Here’s a video I enjoyed today, in which thirty wordsmiths of note from around the world discuss their lack of belief in God:
Although there’s some variety in the tone they set, there’s a greater preponderance of deliberate antipathy toward religion than simply apologetic or uninterested disbelief. Even Germaine Greer is on particularly good form.
But Christopher Hitchens is still an obvious stand-out, for me. As problematic as his legacy may have been in various other areas, what he says right at the end of the above clip is perhaps the greatest elevator pitch against Christianity that I’ve heard.
In case you’re in a rush and don’t want to spend a half-hour watching the whole thing through, here’s what Hitch had to say:
In order to be a Christian, you have to believe that for ninety-eight thousand years, our species suffered and died – most of its children dying in childbirth, most other people having a life expectancy of about twenty-five, famine, struggle, war, suffering, misery – all of that for ninety-eight thousand years, Heaven watches it with complete indifference…

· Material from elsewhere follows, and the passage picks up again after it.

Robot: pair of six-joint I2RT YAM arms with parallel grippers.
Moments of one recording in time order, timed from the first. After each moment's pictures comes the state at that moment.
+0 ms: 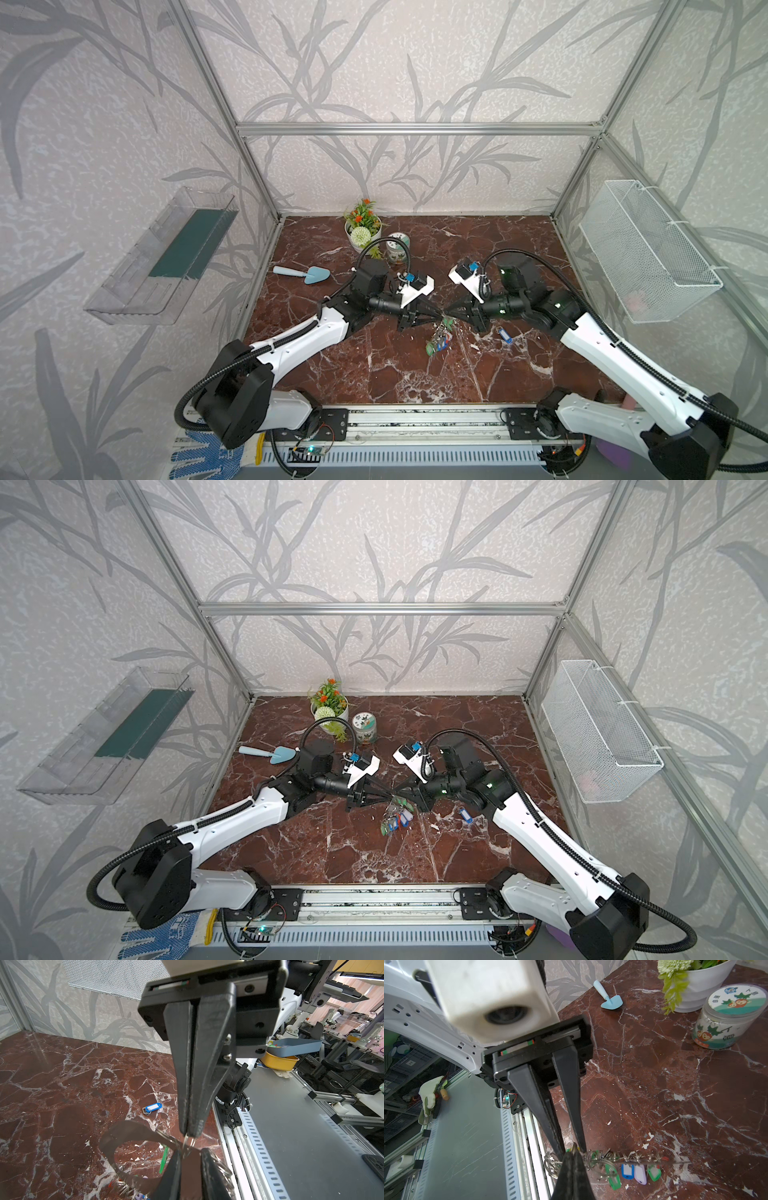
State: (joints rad) left arm -0.64 1.34 0.80 0.16 1.05 0.13; right arm 0.60 1.09 1.01 -0.60 -0.67 -0.03
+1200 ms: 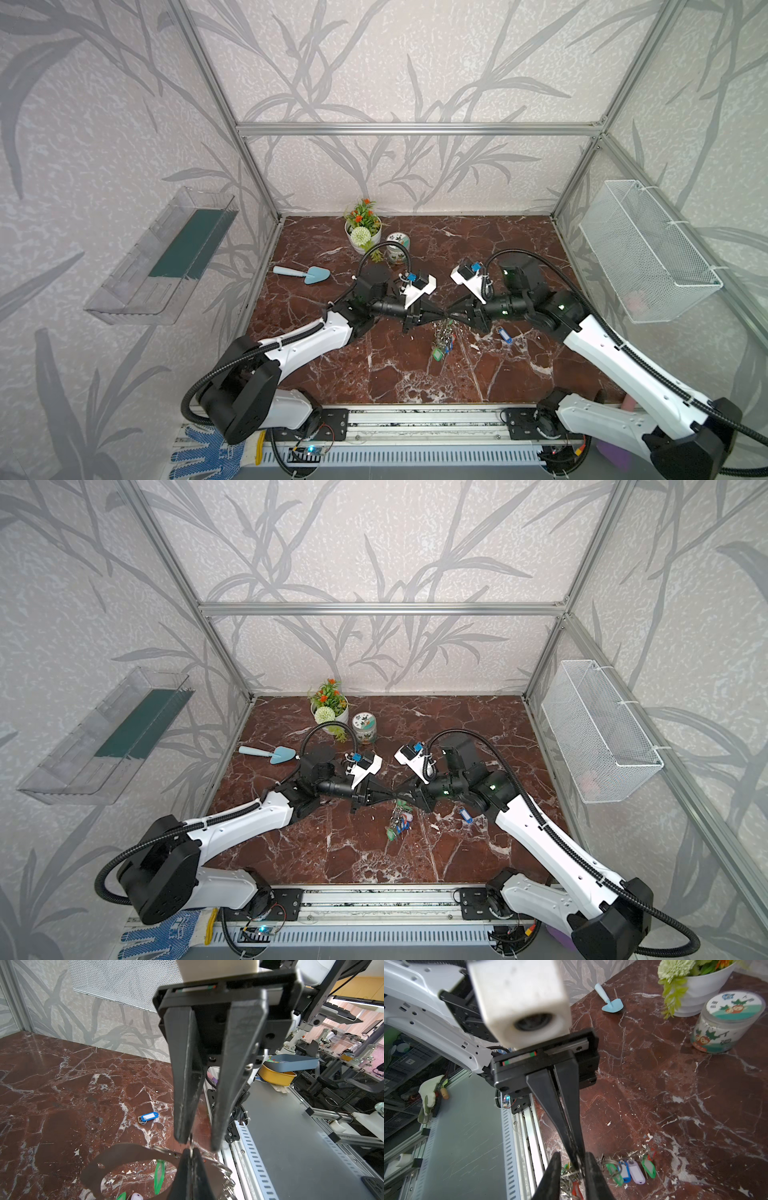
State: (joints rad) left arm -0.67 1.38 0.73 0.44 1.00 -0.09; right arm 0.59 1.05 1.00 -0.59 -0.68 -0.02
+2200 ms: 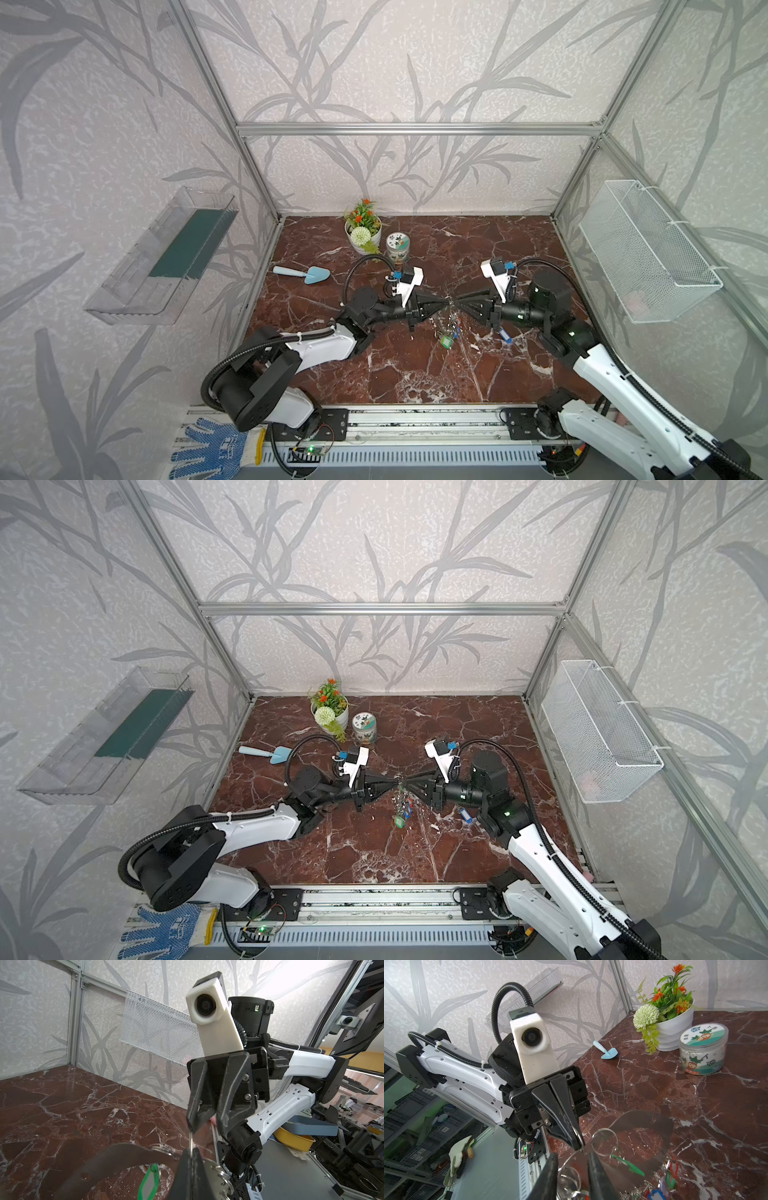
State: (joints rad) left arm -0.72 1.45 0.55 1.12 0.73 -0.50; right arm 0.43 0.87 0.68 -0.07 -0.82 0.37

And then two thousand years ago thinks: that’s enough of that, it’s time to intervene, and the best way to do this would be by condemning someone to a human sacrifice somewhere in the less literate parts of the Middle East. Don’t let’s appear to the Chinese, for example, where people can read and study evidence and have a civilisation, let’s go to the desert and have another revelation there.
This is nonsense, it can’t be believed by a thinking person.
Why am I glad this is the case? To get to the point of the wrongness, in the other sense, of Christianity. Because I think the teachings of Christianity are immoral, and the central one is the most immoral of all, that is the one of vicarious redemption: you can throw your sins onto somebody else, vulgarly known as scapegoating – in fact originating as scapegoating in the same area, the same desert.
I can pay your debt, if I love you. I can serve your term in prison, if I love you very much, I can volunteer to do that. I can’t take your sins away, because I can’t abolish your responsibility and I shouldn’t offer to do so. Your responsibility has to stay with you. There is no vicarious redemption. There very probably, in fact, is no redemption at all, it’s just a part of wish-thinking, and I don’t think wish-thinking is good for people either.
It even manages to pollute the central question, the word I just employed, the most important word of all, the word “love”, by making love compulsory, by saying you must love. You must love your neighbour as yourself, something you can’t actually do, but will always fall short, so you will always be found guilty. By saying you must love someone who you also must fear, that is to say a supreme being, an eternal father, someone of whom you must be afraid but you must love him too, and if you fail in this duty you are, again, a wretched sinner. This is not mentally or morally or intellectually healthy, and that brings me to the final objection, and I’ll condense it, which is that this is a totalitarian system.
If there was a god who could do these things and demand these things of us, and was eternal and unchanging, we would be living under a dictatorship from which there was no appeal, and one that could never change, and one that knows our thoughts and can convict us of thought-crime and condemn us to eternal punishment for actions that we are condemned in advance to be taking.
All this in the round – and I could say more – it’s an excellent thing that there is absolutely no reason to believe any of it to be true.